> AIM OF THE EXERCISE: With the pictures removed, set down all of the entries below exactly.

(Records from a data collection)
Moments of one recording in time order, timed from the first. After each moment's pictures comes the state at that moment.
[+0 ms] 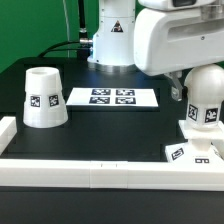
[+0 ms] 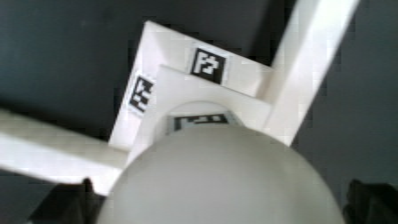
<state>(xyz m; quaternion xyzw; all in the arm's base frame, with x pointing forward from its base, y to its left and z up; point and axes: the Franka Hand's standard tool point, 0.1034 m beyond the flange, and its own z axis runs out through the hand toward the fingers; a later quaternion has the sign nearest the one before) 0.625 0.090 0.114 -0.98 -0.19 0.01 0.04</state>
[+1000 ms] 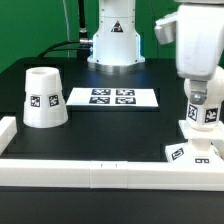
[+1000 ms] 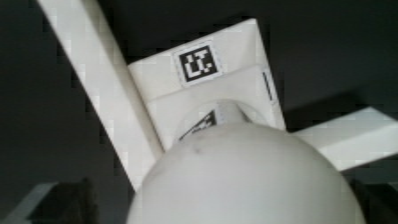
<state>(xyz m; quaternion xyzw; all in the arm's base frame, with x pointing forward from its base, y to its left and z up) 0.632 0.086 0.119 -0.80 -0.59 0.01 -0.01</state>
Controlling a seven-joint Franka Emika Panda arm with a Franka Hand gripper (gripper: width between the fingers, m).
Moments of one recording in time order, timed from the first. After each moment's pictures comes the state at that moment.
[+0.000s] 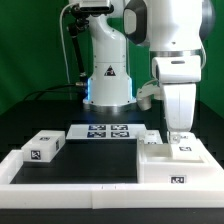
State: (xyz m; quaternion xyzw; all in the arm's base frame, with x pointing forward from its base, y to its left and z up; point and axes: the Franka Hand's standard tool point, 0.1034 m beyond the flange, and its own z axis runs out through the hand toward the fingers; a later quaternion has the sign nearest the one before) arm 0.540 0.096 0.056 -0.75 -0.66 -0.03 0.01
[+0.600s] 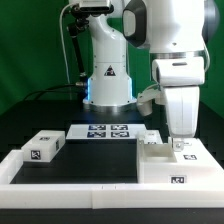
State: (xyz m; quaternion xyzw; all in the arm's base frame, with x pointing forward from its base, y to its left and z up) arm 0.576 0.094 0.056 -0.76 -0.65 -0.04 0.00
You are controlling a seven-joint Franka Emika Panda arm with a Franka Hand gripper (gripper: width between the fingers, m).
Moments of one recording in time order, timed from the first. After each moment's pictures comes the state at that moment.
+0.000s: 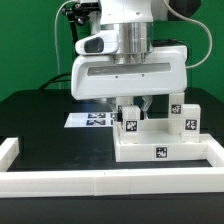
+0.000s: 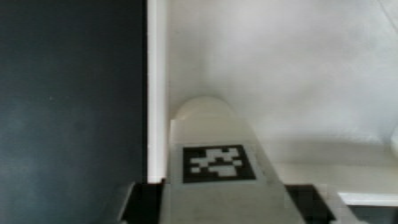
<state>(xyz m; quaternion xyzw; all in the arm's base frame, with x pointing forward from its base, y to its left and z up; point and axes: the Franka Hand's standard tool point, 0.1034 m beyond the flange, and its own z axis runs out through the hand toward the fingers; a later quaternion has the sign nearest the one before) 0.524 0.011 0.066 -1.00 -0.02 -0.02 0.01</state>
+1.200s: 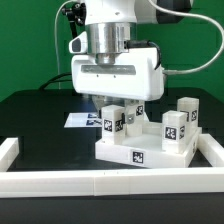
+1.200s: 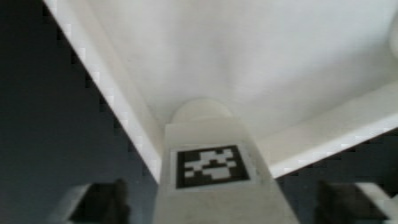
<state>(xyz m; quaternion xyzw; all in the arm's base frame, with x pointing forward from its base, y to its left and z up) 0.521 -0.015 0.065 -0.91 0.42 -0.04 0.03</state>
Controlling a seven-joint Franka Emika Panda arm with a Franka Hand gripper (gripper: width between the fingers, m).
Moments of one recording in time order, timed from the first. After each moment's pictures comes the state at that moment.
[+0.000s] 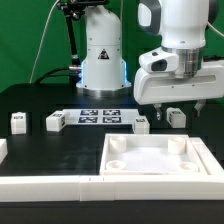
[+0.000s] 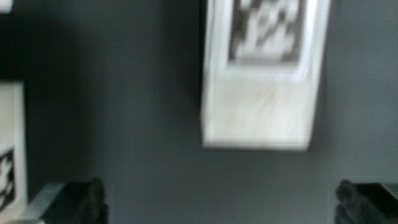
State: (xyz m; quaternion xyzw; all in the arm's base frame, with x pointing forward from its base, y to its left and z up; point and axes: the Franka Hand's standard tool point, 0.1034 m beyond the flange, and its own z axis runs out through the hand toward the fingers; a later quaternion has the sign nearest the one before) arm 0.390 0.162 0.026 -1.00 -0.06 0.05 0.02
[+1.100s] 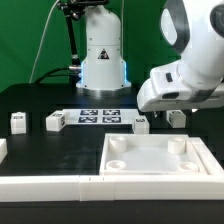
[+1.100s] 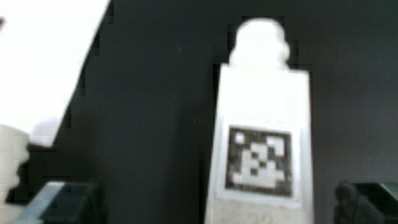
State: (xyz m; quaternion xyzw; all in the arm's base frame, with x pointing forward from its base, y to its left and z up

> ANSWER TO THIS PROBLEM:
Moments of one recording in time order, timed from the first. After each moment's pictures comes the state at that moment.
[+0 ms] 
[+0 ms] 
<state>(xyz m; quaternion xyzw; all in the arm's base frame, with x pointing forward from its base, y to its left and z up; point and axes: the Franka Hand's standard tool point, 0.1034 m beyond the flange, and its own z axis runs out through the hand toward the fingers; a later quaternion has the sign nearest the one before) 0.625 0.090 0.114 -0.98 -0.19 0.01 0.04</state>
[+1000 ms] 
[+1000 ms] 
<state>(xyz m; quaternion xyzw; all in the arm's base frame, with x pointing forward from its base, y to its left and z up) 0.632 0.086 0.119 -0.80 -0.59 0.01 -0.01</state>
Controlling a seven-joint Franka Emika Panda arm with a Franka Hand gripper (gripper: width between the fingers, m).
Moments of one recording in time order, timed from the first. After each moment's pictures comes the state at that moment.
[+0.000s] 
State: (xyz m; quaternion xyzw; all in the arm's base frame, with x pointing forward from its base, y to its left and z up; point and axes: the Franka Hand's standard tool point, 0.1034 m beyond the flange, and its own z axis runs out through the hand toward the fingers; a later quaternion has the sign nearest the one before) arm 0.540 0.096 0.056 -0.75 -0.66 -0.03 0.01
[+0.600s] 
State: (xyz m; quaternion xyzw; all in the arm's base frame, with x pointing forward from its base, y to its left and z up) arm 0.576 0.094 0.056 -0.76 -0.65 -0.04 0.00
You are controlling a seven-joint Franka Emika Panda arm with a Franka Hand gripper (gripper: width between the fingers, m).
Moments of one recording in time order, timed from the first. After each moment's pictures comes the state at that moment.
+0.000s: 
+0.000s: 
<state>(xyz m; quaternion xyzw; all in the arm's base frame, with x pointing forward from its base, y to its left and z up; point and axes: the Franka Hand's standard tool point, 0.1034 m beyond the flange, and its own z axis runs out through the hand toward the fingers; a later quaternion has the sign nearest the one before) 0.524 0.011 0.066 -1.00 -0.02 -0.02 0.01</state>
+1.200s: 
+1.200s: 
<state>(xyz m; quaternion xyzw; all in the arm's base frame, with x pointing forward from its base, y to its left and z up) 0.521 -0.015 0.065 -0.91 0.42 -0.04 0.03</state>
Controlling a seven-joint Franka Emika Panda arm with a Franka Hand gripper (gripper: width between the fingers, m).
Moments of one recording in time order, timed from the first. After each moment's pictures comes the state at that moment.
[+0.000s] 
[+0.000s] 
State: (xyz m; quaternion xyzw; all in the arm's base frame, with x pointing forward from its base, y to its left and z up; point and axes: the Franka Hand's standard tool point, 0.1034 m beyond the flange, and its own z axis runs out through the hand toward the fingers; a later quaternion has the sign nearest the one before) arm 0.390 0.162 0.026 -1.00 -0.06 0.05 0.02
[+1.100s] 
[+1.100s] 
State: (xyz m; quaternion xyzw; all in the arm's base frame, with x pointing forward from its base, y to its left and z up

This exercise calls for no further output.